**TASK REQUIREMENTS:** Search the entries for the word "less" and copy each line that has it.

[Records from a collection]
....................
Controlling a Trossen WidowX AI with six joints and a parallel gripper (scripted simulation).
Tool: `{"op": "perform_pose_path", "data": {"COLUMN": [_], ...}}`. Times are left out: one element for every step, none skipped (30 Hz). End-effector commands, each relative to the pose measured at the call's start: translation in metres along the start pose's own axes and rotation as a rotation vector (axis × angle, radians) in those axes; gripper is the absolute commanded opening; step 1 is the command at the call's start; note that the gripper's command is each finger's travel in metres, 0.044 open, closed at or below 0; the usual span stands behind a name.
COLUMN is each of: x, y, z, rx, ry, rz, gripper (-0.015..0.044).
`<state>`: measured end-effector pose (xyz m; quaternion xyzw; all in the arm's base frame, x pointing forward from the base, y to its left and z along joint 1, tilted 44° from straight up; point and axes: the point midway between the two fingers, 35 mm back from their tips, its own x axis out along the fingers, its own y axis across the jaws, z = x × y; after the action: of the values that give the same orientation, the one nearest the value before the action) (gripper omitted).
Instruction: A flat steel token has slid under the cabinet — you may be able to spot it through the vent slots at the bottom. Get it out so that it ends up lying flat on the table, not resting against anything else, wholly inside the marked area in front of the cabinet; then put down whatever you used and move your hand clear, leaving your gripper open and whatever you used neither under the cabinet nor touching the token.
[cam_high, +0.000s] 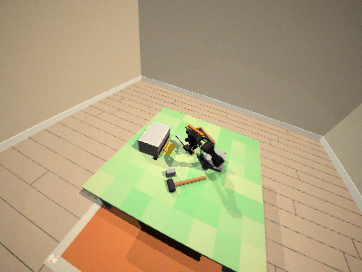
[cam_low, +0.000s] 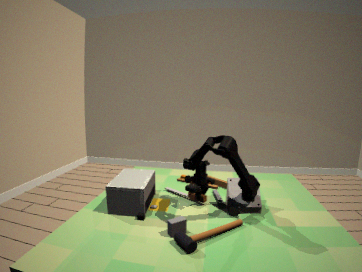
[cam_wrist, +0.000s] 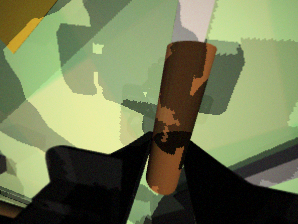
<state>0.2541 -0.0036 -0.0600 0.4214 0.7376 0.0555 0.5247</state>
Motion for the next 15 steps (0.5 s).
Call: {"op": "perform_pose_path", "data": {"x": [-0.003,-0.003,-0.003,-0.003,-0.003,-0.003,-0.003,-0.003,-0.003,-0.003,-0.003,-0.003,-0.003,-0.003,-0.003], "y": [0.005,0.006,0.007,0.008,0.008,0.009,0.01,0.011,0.012,0.013,0.014,0.015,0.016,0.017,0.018], "z": [0.0,-0.001,-0.001,-0.002,-0.003,-0.004,-0.004,-0.005,-0.006,-0.006,-0.007,-0.008,-0.008,-0.009,-0.01], "rx": [0.002,0.002,0.002,0.002,0.002,0.002,0.002,0.002,0.002,0.002,0.002,0.002,0.002,0.002,0.002], "ry": [-0.015,-0.015,-0.015,-0.015,-0.015,-0.014,-0.014,-0.014,-0.014,-0.014,-0.014,-0.014,-0.014,-0.014,-0.014], "rz": [0.008,0.008,0.008,0.008,0.008,0.009,0.009,0.009,0.009,0.009,0.009,0.009,0.009,0.009,0.009], "gripper": [0.0,0.0,0.0,0.0,0.0,0.0,0.0,0.0,0.0,0.0,0.0,0.0,0.0,0.0,0.0]}}
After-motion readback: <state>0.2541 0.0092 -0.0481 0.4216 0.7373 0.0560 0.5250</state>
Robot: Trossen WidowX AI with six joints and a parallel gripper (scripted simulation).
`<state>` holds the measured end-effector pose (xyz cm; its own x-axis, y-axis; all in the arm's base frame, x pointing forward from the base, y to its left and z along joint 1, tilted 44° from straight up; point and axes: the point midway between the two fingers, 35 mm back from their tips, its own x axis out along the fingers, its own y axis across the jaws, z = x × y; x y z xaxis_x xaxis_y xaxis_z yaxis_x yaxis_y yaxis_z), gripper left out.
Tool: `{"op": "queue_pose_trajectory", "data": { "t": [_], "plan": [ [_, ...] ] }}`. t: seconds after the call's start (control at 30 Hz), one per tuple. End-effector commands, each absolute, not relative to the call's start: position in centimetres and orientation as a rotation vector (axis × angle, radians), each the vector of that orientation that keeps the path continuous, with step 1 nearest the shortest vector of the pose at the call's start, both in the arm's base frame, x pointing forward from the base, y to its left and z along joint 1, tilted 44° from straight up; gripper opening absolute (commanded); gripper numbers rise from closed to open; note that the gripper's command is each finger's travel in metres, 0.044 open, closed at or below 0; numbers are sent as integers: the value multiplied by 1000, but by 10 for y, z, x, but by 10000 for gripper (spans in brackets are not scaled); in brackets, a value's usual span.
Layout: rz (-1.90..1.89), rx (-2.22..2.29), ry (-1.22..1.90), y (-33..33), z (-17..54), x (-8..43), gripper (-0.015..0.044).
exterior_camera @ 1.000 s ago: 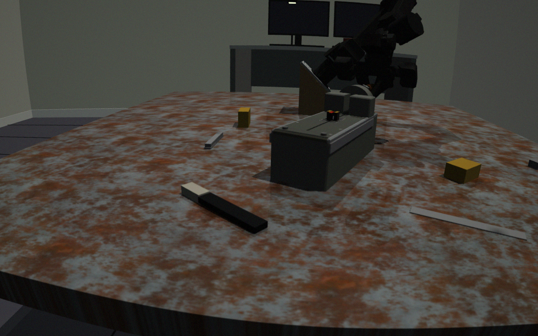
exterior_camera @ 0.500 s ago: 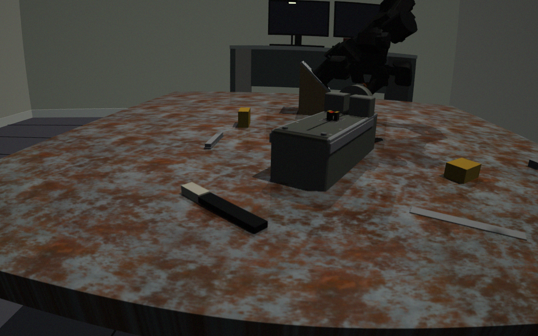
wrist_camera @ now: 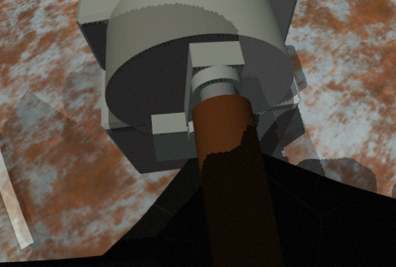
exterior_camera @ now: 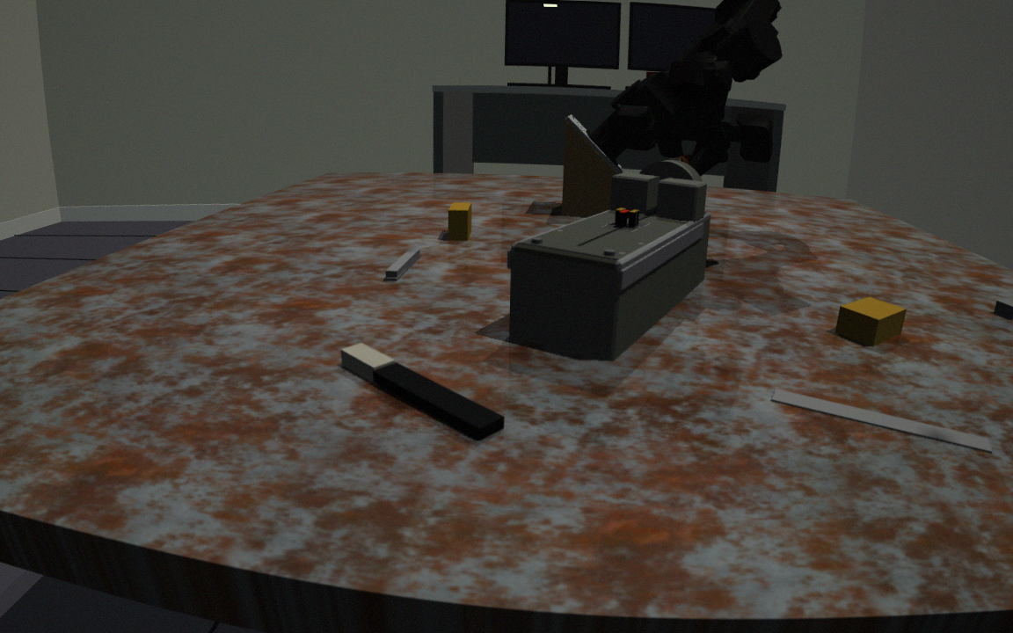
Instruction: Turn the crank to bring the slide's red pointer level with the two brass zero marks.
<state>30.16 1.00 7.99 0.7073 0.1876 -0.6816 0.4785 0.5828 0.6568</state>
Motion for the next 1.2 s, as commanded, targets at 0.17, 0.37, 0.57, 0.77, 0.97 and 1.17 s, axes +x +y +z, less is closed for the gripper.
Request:
{"op": "queue_pose_trajectory", "data": {
  "t": [0.17, 0.37, 0.57, 0.77, 0.97, 1.17],
  "plan": [
    [-218, 954, 805, 5, 72, 297, 0],
    [-218, 954, 805, 5, 71, 296, 0],
    [-218, 954, 805, 5, 70, 296, 0],
    [-218, 954, 805, 5, 70, 296, 0],
    [-218, 954, 805, 5, 69, 296, 0],
    [-218, 954, 805, 5, 68, 296, 0]
  ]
}}
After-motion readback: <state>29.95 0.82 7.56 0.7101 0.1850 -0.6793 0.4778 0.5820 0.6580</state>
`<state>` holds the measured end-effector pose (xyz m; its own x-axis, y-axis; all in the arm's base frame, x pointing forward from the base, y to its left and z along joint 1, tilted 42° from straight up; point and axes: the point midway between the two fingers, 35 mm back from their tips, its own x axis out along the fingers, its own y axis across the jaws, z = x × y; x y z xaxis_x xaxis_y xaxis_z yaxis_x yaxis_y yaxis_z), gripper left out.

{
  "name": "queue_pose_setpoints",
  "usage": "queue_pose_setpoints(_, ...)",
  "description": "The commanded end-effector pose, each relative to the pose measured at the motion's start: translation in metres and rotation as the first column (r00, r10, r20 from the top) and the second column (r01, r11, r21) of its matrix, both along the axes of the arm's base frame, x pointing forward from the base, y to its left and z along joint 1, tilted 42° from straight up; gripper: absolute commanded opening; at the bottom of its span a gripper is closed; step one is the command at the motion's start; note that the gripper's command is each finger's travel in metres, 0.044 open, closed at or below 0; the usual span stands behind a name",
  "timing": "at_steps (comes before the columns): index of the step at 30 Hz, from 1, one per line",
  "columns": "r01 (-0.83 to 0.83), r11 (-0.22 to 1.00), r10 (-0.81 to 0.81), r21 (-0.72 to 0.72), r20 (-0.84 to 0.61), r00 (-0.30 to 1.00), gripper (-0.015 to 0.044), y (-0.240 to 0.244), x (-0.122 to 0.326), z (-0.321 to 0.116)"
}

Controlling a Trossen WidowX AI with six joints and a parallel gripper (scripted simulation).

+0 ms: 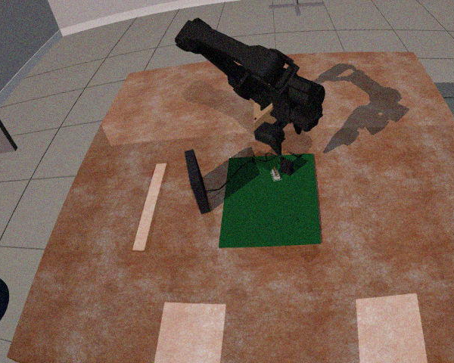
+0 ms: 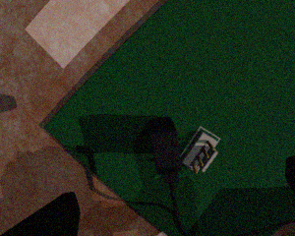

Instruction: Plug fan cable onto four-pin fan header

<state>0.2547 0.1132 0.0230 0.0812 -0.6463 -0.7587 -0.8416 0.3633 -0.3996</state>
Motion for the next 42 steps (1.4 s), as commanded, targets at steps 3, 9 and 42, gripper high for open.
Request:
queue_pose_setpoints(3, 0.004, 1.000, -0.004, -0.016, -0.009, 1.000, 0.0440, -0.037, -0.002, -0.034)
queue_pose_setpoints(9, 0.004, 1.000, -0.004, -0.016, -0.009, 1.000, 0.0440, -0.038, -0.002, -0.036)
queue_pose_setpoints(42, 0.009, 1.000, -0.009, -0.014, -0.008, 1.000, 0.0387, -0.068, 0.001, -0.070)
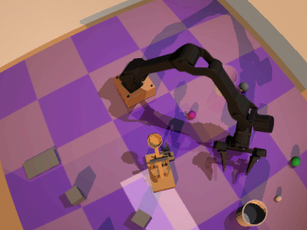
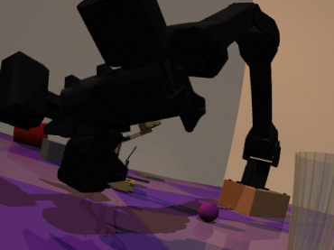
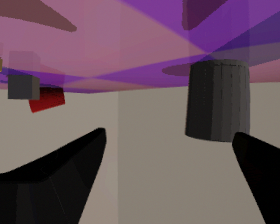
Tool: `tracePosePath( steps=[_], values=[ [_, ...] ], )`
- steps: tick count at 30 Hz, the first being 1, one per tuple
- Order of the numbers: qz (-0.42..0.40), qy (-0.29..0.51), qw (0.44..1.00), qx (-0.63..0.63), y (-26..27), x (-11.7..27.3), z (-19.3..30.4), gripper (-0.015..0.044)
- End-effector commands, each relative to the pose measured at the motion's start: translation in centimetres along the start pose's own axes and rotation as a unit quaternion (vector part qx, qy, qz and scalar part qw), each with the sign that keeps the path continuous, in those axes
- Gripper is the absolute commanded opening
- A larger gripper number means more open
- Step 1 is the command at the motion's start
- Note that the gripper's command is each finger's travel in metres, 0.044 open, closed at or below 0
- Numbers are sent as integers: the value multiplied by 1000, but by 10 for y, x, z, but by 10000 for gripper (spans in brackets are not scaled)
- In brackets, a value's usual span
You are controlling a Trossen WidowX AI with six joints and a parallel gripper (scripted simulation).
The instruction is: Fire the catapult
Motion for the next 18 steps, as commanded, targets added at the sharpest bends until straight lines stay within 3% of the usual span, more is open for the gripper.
tracePosePath(
  steps=[1,18],
  values=[
    [0,-1,1000,-2,0,0,0,426],
    [-62,-79,978,-181,37,-35,33,440]
  ],
)
Point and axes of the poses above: the point midway between the two fingers, 35 mm back from their tips, its own x axis back along the fingers, its own y axis across the jaws, z = x × y, the point moved 2 cm from there along x, back along the fingers, and after that the axes turned 8 degrees about -x, right-handed, at the moved point
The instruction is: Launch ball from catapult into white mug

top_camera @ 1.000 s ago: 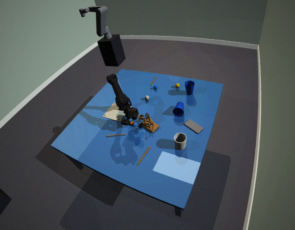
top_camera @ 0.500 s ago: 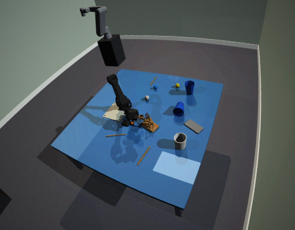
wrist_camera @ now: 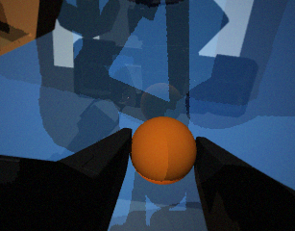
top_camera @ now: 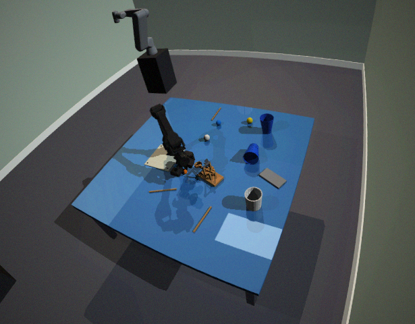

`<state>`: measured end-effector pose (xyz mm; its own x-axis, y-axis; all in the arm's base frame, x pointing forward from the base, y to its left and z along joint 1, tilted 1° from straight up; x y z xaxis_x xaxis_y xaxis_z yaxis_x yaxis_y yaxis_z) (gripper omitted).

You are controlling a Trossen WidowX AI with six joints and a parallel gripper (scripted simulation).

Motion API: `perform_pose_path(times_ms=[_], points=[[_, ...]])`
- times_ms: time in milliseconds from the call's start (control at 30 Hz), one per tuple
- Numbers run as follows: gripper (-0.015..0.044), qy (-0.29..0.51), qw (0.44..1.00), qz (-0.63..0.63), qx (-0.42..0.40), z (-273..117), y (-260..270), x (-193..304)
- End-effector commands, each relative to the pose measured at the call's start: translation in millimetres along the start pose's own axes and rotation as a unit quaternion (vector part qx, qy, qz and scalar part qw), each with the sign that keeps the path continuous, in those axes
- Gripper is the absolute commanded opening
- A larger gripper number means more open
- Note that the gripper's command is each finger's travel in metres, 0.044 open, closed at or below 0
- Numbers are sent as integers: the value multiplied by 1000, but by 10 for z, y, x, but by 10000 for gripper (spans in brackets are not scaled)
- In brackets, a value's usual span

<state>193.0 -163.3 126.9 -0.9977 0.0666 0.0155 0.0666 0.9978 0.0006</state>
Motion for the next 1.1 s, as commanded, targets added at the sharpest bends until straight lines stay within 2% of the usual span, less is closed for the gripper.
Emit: perform_pose_path(times_ms=[0,533,700,1067], points=[[0,-6,1000,-1,6,-238,-22,-35],[0,-6,1000,-1,6,-1056,51,42],[0,-2,1000,2,3,-1057,61,19],[0,66,996,62,-22,-907,254,-402]])
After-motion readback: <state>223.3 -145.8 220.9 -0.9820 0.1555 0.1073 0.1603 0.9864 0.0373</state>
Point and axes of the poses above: the point midway between the two fingers, 35 mm back from their tips, its own z axis out along the fingers, its own y axis across the jaws, x = y × z, the point moved 7 cm from there along -z, back along the fingers
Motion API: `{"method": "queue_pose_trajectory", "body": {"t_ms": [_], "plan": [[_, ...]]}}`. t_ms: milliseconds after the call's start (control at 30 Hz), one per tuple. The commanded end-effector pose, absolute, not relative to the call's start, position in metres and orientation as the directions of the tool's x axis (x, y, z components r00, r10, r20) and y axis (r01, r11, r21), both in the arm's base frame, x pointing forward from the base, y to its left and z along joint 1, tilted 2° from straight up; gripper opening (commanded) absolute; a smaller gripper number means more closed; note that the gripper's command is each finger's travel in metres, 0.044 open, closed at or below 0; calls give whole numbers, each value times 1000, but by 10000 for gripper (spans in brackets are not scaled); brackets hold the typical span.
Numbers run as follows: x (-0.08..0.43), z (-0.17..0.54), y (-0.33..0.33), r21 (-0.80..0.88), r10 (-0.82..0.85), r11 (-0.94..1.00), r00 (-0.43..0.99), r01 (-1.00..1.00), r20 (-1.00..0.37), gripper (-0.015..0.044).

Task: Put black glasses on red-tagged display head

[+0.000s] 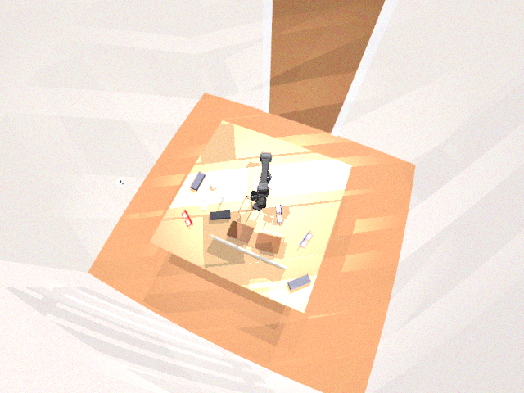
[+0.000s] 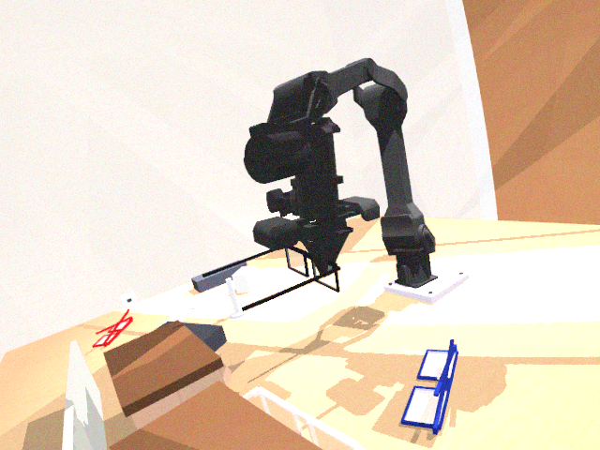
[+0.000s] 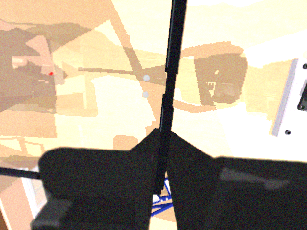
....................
**TASK OUTPUT:**
Motion for the next 1.2 s, as commanded, targets at 0.17, 0.37, 0.57, 0.77, 0.97 and 1.17 s, axes +x +y +z, less is closed for the gripper.
Motion for the next 1.1 s, as commanded, targets added at the sharpest bends until straight lines stay within 2% of the usual span, less is closed for the gripper.

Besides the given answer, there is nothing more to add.